Here the job is to retype the data word for word while leaving the pictures aside.

____ Source material

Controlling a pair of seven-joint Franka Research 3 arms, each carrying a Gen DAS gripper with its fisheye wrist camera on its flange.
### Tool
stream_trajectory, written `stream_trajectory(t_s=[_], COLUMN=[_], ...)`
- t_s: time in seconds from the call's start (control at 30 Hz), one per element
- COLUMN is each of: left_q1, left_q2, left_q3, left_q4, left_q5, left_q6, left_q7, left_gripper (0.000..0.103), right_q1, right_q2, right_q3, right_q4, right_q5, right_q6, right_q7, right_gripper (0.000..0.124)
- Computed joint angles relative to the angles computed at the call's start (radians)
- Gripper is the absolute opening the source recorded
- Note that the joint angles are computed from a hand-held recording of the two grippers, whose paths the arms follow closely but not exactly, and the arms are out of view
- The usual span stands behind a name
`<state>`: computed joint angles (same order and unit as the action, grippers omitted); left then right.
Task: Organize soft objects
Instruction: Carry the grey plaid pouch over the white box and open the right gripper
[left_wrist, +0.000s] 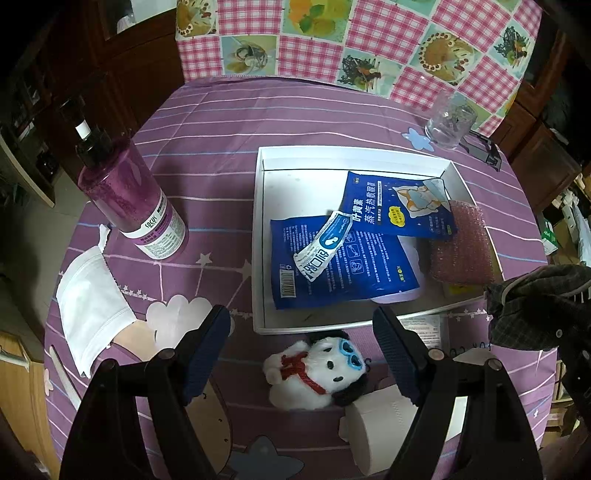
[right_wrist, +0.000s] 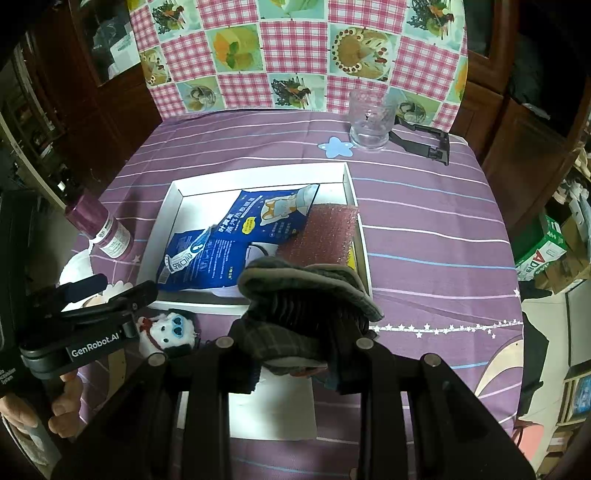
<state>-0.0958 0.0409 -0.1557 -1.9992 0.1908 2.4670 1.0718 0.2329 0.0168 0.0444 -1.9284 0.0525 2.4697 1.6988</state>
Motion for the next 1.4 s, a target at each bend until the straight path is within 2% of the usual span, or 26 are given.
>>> stream_trajectory(t_s=[0.47,0.7,0.83,1.0,1.1,1.27,1.4], left_q1=[-0.001,0.000,0.003,0.010,0.014,0.022,0.026], left_q2=[-0.002,0.004,0.002,0.001,-0.003,-0.015,-0.020], left_q3=[-0.002,-0.003,0.000,0.004,0.007,0.011,0.014], left_q4=[-0.001,0.004,0.000,-0.007,-0.009,-0.025,-0.029], left_q5=[-0.004,-0.042,-0.041,-0.053,-0.047,-0.061,-0.054], left_q6=[0.001,0.012,0.019,0.023,0.020,0.035,0.029], left_q7=[0.001,0.042,0.040,0.046,0.031,0.043,0.032], left_gripper=[0.080,0.080,0.080,0.080,0.080,0.080,0.080], right_q1=[0.000,-0.006,0.005,0.006,0.014,0.003,0.031], right_q2=[-0.002,-0.004,0.032,0.103,0.157,0.291,0.387], right_q3=[-0.001,0.000,0.007,0.011,0.012,0.030,0.030], right_q4=[0.005,0.027,0.070,0.176,0.254,0.435,0.557], right_q5=[-0.006,0.173,0.147,0.216,0.205,0.292,0.261], right_q6=[-0.006,-0.023,-0.045,-0.137,-0.178,-0.326,-0.406], right_q7=[-0.003,-0.160,-0.158,-0.229,-0.245,-0.302,-0.293], right_gripper=[0.030,0.030,0.030,0.030,0.030,0.030,0.030])
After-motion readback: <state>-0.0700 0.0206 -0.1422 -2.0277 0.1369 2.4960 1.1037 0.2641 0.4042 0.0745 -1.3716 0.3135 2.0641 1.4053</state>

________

- [Answer section]
Controlling a pair of seven-joint Franka Research 3 arms, each carrying a Gen DAS gripper with its fisheye wrist camera on its flange.
### Tool
stream_trajectory, written `stream_trajectory(t_s=[_], COLUMN=[_], ...)`
- t_s: time in seconds from the call's start (control at 30 Hz), one per element
- COLUMN is each of: left_q1, left_q2, left_q3, left_q4, left_q5, left_q6, left_q7, left_gripper (0.000..0.103), right_q1, right_q2, right_q3, right_q4, right_q5, right_q6, right_q7, right_gripper (0.000..0.124)
- Computed joint angles relative to the angles computed at the call's start (radians)
- Gripper is the absolute opening the source recorded
- Note that the joint angles are computed from a hand-held recording of the two grippers, whose paths the arms follow closely but not exactly, and the arms are out of view
- The usual span stands behind a name
`<state>`: computed joint angles (same order and unit as the action, grippers omitted); left then right.
Task: Organize soft objects
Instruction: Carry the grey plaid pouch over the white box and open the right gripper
[left_wrist, +0.000s] 
[right_wrist, +0.000s] 
<state>-0.0958 0.0409 -0.1557 -1.9992 0.1908 2.4670 1.0718 0.2329 0.0168 0.0444 -1.9284 0.0525 2.4697 1.6988</state>
Motion for the next 1.4 s, a target at each bend until the straight path is within 2% of the usual span, or 26 are given.
>>> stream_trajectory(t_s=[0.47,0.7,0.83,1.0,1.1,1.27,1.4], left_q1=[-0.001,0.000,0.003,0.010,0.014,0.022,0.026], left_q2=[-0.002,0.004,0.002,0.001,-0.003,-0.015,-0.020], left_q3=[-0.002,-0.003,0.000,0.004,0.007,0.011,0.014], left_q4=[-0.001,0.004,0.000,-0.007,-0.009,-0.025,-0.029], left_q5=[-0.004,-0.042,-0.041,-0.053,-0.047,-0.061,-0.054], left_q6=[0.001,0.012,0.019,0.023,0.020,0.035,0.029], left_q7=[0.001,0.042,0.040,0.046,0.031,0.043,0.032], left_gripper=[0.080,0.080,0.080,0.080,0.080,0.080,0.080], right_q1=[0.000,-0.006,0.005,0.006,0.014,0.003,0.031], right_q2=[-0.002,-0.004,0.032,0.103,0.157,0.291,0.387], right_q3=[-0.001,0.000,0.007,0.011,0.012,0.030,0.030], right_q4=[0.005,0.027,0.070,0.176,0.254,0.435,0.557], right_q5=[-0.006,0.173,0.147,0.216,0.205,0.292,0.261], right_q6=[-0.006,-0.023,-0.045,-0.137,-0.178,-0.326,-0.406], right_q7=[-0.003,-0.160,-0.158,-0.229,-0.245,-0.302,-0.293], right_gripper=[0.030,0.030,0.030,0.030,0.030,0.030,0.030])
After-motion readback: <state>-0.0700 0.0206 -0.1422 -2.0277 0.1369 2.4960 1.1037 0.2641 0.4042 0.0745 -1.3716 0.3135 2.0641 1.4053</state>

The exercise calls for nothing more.